I'm looking at the harness delivered with the 1KM 052 250 U (about to install it), and there is no brown wire coming from the relay, even though it is described as such in step 11 on page 7 as you pointed out. The only brown wires in the harness come from the left and right lamp connectors, and these have screw lugs on the ends and are intended to ground to the chassis. Interestingly, although described in step 11, and called out with the "BR" label arrow in the diagram, the arrow does not seem to point to any wire at all. Given the inconsistency in the OEM guide book, I think I am going to use the guide posted at 
http://volkswagenownersclub.co...icogi
This guide describes both approaches: using the relay, or using the CECM to switch power to the lamps. This is the link to the pdf 
http://www.geogob.net/vw/fog_install_ver1_rev1.pdf


----------



## 2010Nate (Oct 22, 2009)

*Re: fog lights install on mkv jetta with OEM kit 1KM 051 250 U (jharcourt)*

I am in the same boat trying to install the OEM kit in a 2010 Jetta sedan. I also note the brown wire call out in step 11 but no wire coming from the relay is shown in the picture and there is no brown wire coming from the relay in the OEM harness. Another thing I notice is that the white wires that splice into the high beam wires has what appear to be diodes in line. I also opened the provided relay and noted that it has a few transistors. I am at a loss as to were they get a ground to power the relay. This is not a simple circuit. Has anyone actually installed one of these kits?

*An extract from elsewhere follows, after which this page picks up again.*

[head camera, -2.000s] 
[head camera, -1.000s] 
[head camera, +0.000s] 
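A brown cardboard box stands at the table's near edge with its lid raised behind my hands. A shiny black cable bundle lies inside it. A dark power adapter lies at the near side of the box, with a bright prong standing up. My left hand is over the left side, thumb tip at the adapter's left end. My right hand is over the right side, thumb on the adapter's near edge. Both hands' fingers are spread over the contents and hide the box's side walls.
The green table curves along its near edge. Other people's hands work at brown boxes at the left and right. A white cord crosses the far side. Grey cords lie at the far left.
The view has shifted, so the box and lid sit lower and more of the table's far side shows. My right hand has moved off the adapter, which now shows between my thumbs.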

_Modified by 2010Nate at 7:36 PM 3-21-2010_


----------



## 2010Nate (Oct 22, 2009)

*Re: fog lights install on mkv jetta with OEM kit 1KM 051 250 U (2010Nate)*

So I think I figured it out. The white wires that are spliced into the high beams are the ground path when the brights are off, when they are on there is not difference of potential so the fog lights turn off. The diodes prevent feeding the brights when they are off and the fogs are on. Rather simple.


----------



## WhiteWolfie10 (Feb 11, 2011)

So, guys how did it go with your fog lights? I don't see anybody sharing any info about installed fogs. I'm going to install my OEM 1KM051250 kit and I was wondering if I can simply skip that part when I have to splice high beam wires. I don't want to have this enabled: high beam on/ fog off.


----------



## WhiteWolfie10 (Feb 11, 2011)

Ok the white wire in providing ground to the fog lights relay. So it can be grounded anywhere if you want to have your high beams and fog lights turned on at the same time.


----------